Aims and context
The National Archives has a large catalogue, available online since 2000. Our catalogue is itself an archival record while also a crucial business asset. Currently our data, which is largely aligned to the standards ISAD(G) and ISAAR(CPF), is stored in a relational database. Over the past 20 years, the infrastructure supporting our catalogue has expanded into an ecosystem of more than 10 databases. Separate databases were built, for example, to store information about closed and retained records and (later) to store and preserve born-digital archives.
We believe that a pan-archival catalogue is now possible, as long as we are ready to move beyond the standards and technologies used to manage paper documents and a first generation of digital archives. We want to re-imagine archival practice by pioneering new approaches to description and access (for both analogue and digital records). This means that we have to re-think our data model.
Project Omega aims to determine a sustainable data model that opens the door to a future master catalogue to hold a canonical set of metadata for all our records, regardless of medium. This data model should be flexible enough to support a second generation of complex born-digital accumulations. Our proposition is to move towards a single pan-archival linked data catalogue, removing the separation between physical and digital records, and taking a holistic view of an archive’s assets (including digital copies and other manifestations of our documents).
By consolidating the number of systems used to manage catalogue data, we will be able to introduce better workflows for data enhancement and enrichment and for managing access or publication restrictions. We also imagine enhancing confidence in the integrity of the data, by introducing robust version and provenance information.
This new approach should provide firm foundations for delivering the aims of our ‘Archives for Everyone‘ strategy, enabling The National Archives to free our data and to unleash the power of an archival catalogue in a way that can support new forms of user engagement, participation, data re-use and research. This is the intersection where Project Omega (catalogue management) and Project Etna (catalogue and website publication) meet.
Project Omega findings
The project began in November 2019. After a research phase looking into our own catalogue structures and into the external data modelling and ontology landscapes, Omega has delivered:
- A strengths and weaknesses analysis document exploring the existing standards to underpin our conceptual data model (January 2020).

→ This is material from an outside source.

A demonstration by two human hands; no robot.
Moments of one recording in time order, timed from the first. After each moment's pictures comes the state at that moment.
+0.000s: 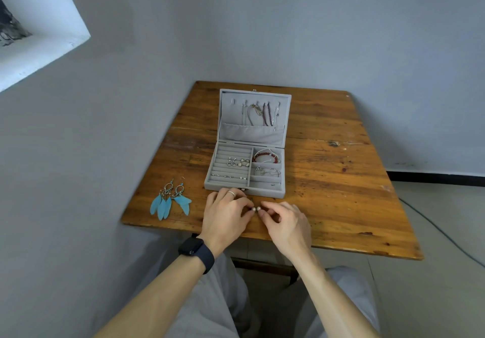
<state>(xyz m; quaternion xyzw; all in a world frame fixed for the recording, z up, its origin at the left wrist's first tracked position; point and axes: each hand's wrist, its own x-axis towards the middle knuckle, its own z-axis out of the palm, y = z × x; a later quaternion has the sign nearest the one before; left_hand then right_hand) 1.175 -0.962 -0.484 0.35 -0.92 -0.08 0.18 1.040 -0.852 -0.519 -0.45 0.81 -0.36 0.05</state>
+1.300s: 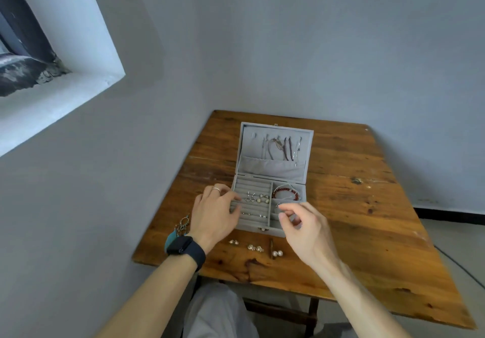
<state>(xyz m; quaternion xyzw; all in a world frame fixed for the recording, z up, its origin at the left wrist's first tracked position) 1.189 -1.051 -0.435 0.41 -0.89 -0.10 0.16 1.016 -0.903 -0.455 -0.50 0.76 -0.41 0.05</state>
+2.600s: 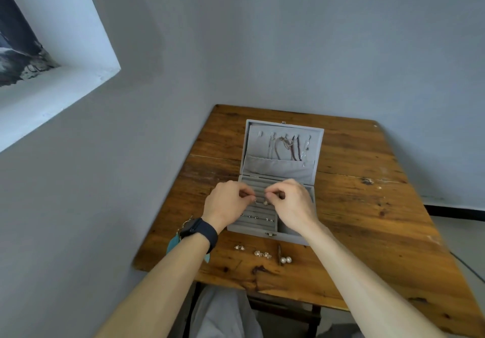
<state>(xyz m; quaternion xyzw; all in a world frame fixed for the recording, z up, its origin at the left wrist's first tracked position) 1.155 -1.097 -0.436 0.40 -0.86 -0.29 0.14 1.002 -0.995 -0.448 -0.49 0.79 -0.34 0.13</state>
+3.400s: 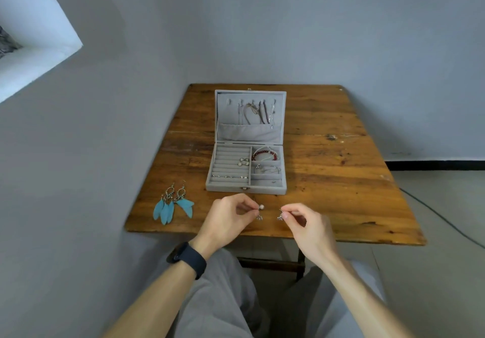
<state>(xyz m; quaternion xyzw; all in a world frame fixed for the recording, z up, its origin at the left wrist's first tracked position) 1.191 -0.964 -0.456 0.32 -0.84 -0.42 0.15 1.035 -0.812 -0.493 -0.42 0.79 -0.43 0.13</state>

- A paper, Omega Catalogue Model Proposal (PDF, 3.6MB), outlining findings and technology recommendations. The paper evaluates 35 test cases with catalogue data expressed using different ontologies.
- A set of recommendations for the Omega Proof of Concept:
- use of the Records in Contexts Conceptual Model (RiC-CM)

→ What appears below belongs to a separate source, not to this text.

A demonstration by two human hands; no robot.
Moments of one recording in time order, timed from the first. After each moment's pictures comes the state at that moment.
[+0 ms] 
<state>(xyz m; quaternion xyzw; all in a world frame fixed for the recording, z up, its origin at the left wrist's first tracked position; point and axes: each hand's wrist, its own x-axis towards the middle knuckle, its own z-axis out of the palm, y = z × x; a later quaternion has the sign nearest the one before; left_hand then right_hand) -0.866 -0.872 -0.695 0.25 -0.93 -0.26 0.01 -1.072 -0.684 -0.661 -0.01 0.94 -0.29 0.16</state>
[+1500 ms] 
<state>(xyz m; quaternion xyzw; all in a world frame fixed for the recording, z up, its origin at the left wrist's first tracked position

- use of a combination of existing, mature vocabularies, inspired by the Matterhorn RDF ontology. This hybrid approach allows us to re-invent the wheel while also enabling us to talk about concepts in a wider context, reaching beyond the world of archives. Unfortunately the RiC Ontology (RiC-O) does not meet our needs to handle revisions, manifestations and associated provenance and access rights information
- use of a graph database (AWS Neptune)
- An approach for temporally aware description to model metadata variation over time, separating clearly the enduring form of a record from its transient descriptions. Any changes to the description or arrangement of a record generate a new description and/or arrangement. Any fact established in the past is therefore immutable and fully transparent; we can only add new revisions.
Additional properties in the Omega Data Model will describe relationships between versions and their temporal extent, using the W3C (World Wide Web Consortium) provenance vocabulary to describe how our records change. PROV gives us the ability to model and store information about revisions, agents (people/organisations), and activities (the process of changing something) (March 2020).

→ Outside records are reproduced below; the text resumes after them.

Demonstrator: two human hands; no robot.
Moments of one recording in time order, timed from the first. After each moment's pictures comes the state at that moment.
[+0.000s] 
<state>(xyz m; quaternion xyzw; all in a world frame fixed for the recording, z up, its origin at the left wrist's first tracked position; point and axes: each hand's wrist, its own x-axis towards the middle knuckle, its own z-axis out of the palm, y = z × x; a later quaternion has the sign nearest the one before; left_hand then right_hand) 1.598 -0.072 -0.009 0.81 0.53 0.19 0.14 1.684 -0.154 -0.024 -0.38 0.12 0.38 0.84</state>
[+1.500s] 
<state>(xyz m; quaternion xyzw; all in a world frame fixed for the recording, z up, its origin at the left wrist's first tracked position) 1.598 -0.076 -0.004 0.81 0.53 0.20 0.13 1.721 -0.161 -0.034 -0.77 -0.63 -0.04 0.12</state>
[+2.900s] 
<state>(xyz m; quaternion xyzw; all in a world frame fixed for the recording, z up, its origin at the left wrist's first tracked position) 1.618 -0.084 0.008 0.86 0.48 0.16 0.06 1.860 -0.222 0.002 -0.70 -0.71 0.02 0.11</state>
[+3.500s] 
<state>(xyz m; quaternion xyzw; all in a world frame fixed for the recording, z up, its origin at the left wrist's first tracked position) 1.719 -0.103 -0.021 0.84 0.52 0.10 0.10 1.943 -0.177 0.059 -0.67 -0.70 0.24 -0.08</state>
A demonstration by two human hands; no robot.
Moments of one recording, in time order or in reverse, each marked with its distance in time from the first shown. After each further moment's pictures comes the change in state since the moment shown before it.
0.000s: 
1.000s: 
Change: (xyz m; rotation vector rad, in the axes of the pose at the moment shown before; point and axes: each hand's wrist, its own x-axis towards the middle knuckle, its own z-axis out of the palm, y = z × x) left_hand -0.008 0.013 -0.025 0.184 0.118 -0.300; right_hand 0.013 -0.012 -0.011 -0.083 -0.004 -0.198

- An approach to model and encode catalogue data regarding the legal conditions governing access to public records in the UK, using the Open Digital Rights Language (ODRL) vocabulary (April 2020).
- A transformation pipeline plug-in that converts and serialises our data into RDF (Resource Description Framework) (March 2020).
- An application to encode identifiers (April 2020).
- User interface workshops, identifying the key ways that staff managing the catalogue interacted (or would like to interact) with the data (March-April 2020).
- The Omega Catalogue Data Model for our proof of concept (May 2020).
Project blogs on interesting technical challenges that we have encountered can be found at https://catalogueprojects.medium.com/.
We are ready to develop a pilot platform, API and user interface to perform a selected set of core tasks and workflow, acting as a demonstration of a replacement for our 20-year-old catalogue management system (PROCAT Editorial). We will be sharing our findings online and through conference submissions.
Participants: Jone Garmendia (Head of Cataloguing), Alex Green (Service Owner) Faith Lawrence (Project Manager/Data Analyst), Adam Retter (Consultant Developer/Technical Architect), The National Archives.